En la actualidad, se hace necesario que se produzca otra reiniciación del sistema, pero debido a las consecuencias sociales que esto arrastraría se ha intentado evitar por todos los medios, incluso comprometiendo a las arcas del Estado. Si esto surtirá efecto, o si no servirá simplemente para ganar unos años más hasta que llegue el colapso definitivo, es discutible. No obstante, opinamos que aunque la economía real se recupere y empiece a crecer de nuevo, es harto difícil que pueda generar los recursos suficientes, no sólo para equilibrar la balanza en entre ingresos y pagos (de intereses) de los bancos, sino también para a la vez reequilibrar las cuentas de los Estados. El ciudadano de a pie, en la mayoría de los casos, arrastra todavía un importante montante de deudas acumulado en épocas anteriores de consumo desenfrenado y tardará años en poder volver a la senda del endeudamiento. Por otro lado, muchos opinan que el mundo de la inversión ya no volverá a ser el mismo tampoco. Se esperan una batería de regulaciones que hagan más difícil las operaciones especulativas de alto riesgo.
Con este panorama, algunos piensan que la solución consiste en la recuperación de capitales depositados en paraísos fiscales o centros financieros offshore. Esta idea sin embargo es engañosa porque, si bien sí puede aliviar las cuentas de los Estados desarrollados mediante la recuperación de dinero en impuestos, no solucionará el problema de liquidez de los bancos. Lo único que ocurriría es que se moverían capitales desde los bancos offshore a los onshore. Generalmente estas entidades pertenecen a los mismos grupos bancarios, por lo que no resolvería la situación de falta de liquidez de los bancos. Muy al contrario, al tener mayor cantidad de dinero onshore, pagarían mayores impuestos por sus beneficios que cuando operaban offshore, por lo que su situación se haría todavía más delicada.

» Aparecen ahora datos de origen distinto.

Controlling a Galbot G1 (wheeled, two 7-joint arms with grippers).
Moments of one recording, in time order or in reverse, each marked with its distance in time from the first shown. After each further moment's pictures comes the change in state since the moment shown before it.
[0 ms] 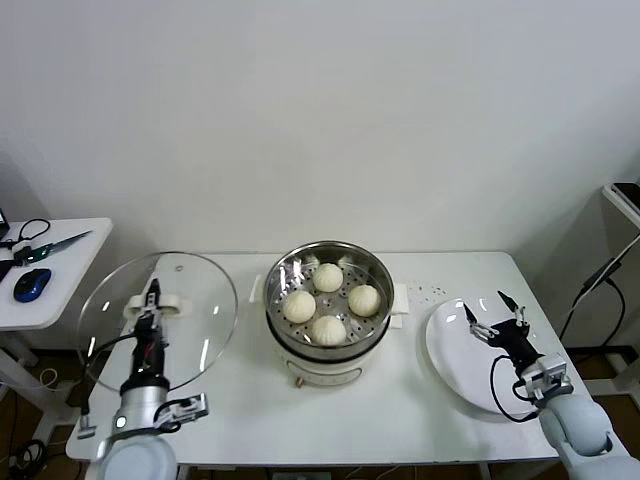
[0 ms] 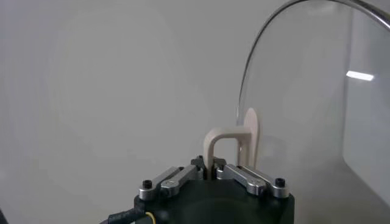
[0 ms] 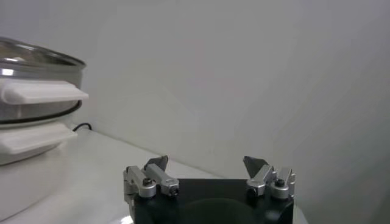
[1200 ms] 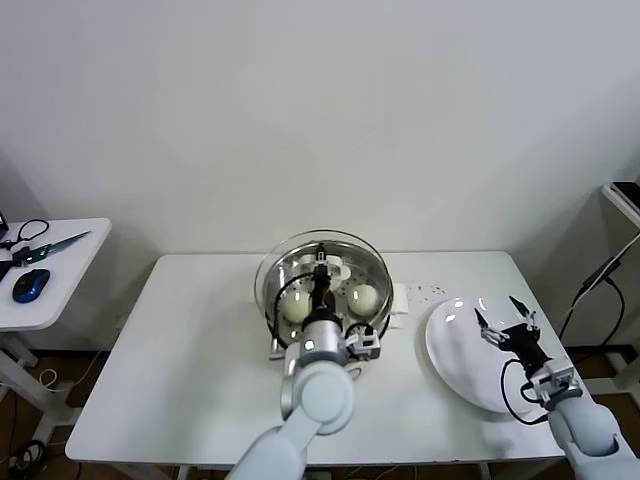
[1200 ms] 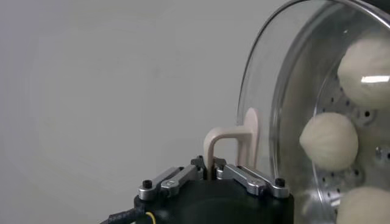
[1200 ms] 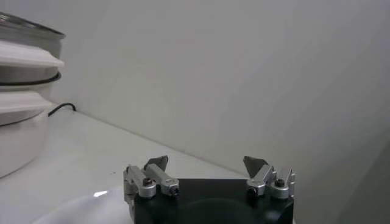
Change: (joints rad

¿Cuanto tiempo serán capaces los Estados y el tímido consumo incipiente de los ciudadanos a alimentar la incesante sangría de intereses que demandan los depósitos bancarios (de los que como hemos dicho en muchos casos el capital inicial depositado ya se gastó) antes de que el sistema vuelva a colapsar? Nadie lo sabe con certeza, pero parece claro que ese día llegará tarde o temprano y que colapsará con todas las de la ley. Y esto no lo provocará la crisis del sector inmobiliario, ni un estafador llamado Bernard Madoff, ni siquiera el dinero depositado en los paraísos fiscales; sino algo tan simple y a la vez crucial en nuestro sistema económico como lo es el pago de intereses. Esa pequeña ganancia que todos perseguimos y con la que nos intentamos enriquecer, pero que convierte nuestro próspero sistema capitalista en un enorme esquema de Ponzi, en el que todos prosperamos y seguimos metiendo dinero, hasta que algún día reviente.